Alphafold Multimer is supported. You can the following cmd or shell script ./inference_multimer.sh. Workflow and memory parameters mentioned above can also be used.

python inference.py target.fasta data/pdb_mmcif/mmcif_files/ \
    --output_dir ./ \
    --gpus 2 \
    --model_preset multimer \
    --uniref90_database_path data/uniref90/uniref90.fasta \
    --mgnify_database_path data/mgnify/mgy_clusters_2022_05.fa \
    --pdb70_database_path data/pdb70/pdb70 \
    --uniref30_database_path data/uniref30/UniRef30_2021_03 \
    --bfd_database_path data/bfd/bfd_metaclust_clu_complete_id30_c90_final_seq.sorted_opt \
    --uniprot_database_path data/uniprot/uniprot.fasta \
    --pdb_seqres_database_path data/pdb_seqres/pdb_seqres.txt  \
    --param_path data/params/params_model_1_multimer.npz \
    --model_name model_1_multimer \
    --jackhmmer_binary_path `which jackhmmer` \
    --hhblits_binary_path `which hhblits` \
    --hhsearch_binary_path `which hhsearch` \
    --kalign_binary_path `which kalign`

Inference or Training on Intel Habana

To run AlphaFold inference or training on Intel Habana, you can follow the instructions in the Installation Guide to set up your environment on Amazon EC2 DL1 instances or on-premise environments, and please use SynapseAI R1.7.1 to test as it was verified internally.

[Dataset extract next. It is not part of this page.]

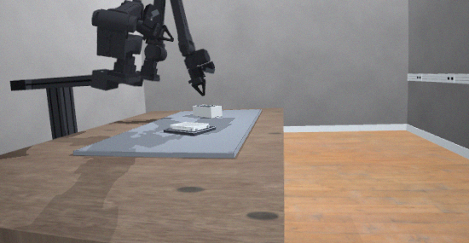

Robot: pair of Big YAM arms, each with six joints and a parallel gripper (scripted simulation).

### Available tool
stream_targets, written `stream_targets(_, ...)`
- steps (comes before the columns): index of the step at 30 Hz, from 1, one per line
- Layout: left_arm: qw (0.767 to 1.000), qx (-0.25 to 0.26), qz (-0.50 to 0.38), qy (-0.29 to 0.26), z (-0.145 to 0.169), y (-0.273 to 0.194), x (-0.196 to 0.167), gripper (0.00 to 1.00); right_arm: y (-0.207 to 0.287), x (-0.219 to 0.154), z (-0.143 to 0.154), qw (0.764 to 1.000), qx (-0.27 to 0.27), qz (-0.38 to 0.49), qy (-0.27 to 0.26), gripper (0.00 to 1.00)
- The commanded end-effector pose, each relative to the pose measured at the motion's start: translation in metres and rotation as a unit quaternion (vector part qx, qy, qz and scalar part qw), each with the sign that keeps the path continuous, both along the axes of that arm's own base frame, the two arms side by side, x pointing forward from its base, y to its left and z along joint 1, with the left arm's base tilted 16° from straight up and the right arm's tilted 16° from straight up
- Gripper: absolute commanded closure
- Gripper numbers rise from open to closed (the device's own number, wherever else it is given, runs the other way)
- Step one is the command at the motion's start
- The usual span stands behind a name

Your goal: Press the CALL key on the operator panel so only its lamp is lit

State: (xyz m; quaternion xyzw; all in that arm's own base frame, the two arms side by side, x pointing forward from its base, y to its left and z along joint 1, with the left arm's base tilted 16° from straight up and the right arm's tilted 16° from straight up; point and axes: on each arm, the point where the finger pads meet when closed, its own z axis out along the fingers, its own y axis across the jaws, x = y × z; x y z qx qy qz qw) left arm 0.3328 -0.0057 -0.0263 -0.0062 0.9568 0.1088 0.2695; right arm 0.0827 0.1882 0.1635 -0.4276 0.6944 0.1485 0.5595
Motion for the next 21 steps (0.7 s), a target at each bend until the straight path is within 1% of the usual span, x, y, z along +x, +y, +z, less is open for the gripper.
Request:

Once you have prepared your dataset and installed fastfold, you can use the following scripts:

cd fastfold/habana/fastnn/custom_op/; python setup.py build (this is for Gaudi, for Gaudi2 please use setup2.py) ; cd -
bash habana/inference.sh
bash habana/train.sh

Performance Benchmark

We have included a performance benchmark script in ./benchmark. You can benchmark the performance of Evoformer using different settings.

cd ./benchmark
torchrun --nproc_per_node=1 perf.py --msa-length 128 --res-length 256

Benchmark Dynamic Axial Parallelism with 2 GPUs:

cd ./benchmark
torchrun --nproc_per_node=2 perf.py --msa-length 128 --res-length 256 --dap-size 2

If you want to benchmark with OpenFold, you need to install OpenFold first and benchmark with option --openfold:

torchrun --nproc_per_node=1 perf.py --msa-length 128 --res-length 256 --openfold

Cite us

Cite this paper, if you use FastFold in your research publication.

@misc{cheng2022fastfold,
      title={FastFold: Reducing AlphaFold Training Time from 11 Days to 67 Hours}, 
      author={Shenggan Cheng and Ruidong Wu and Zhongming Yu and Binrui Li and Xiwen Zhang and Jian Peng and Yang You},
      year={2022},
      eprint={2203.00854},
      archivePrefix={arXiv},
      primaryClass={cs.LG}
}

Acknowledgments

We would like to extend our special thanks to the Intel Habana team for their support in providing us with technology and resources on the Habana platform.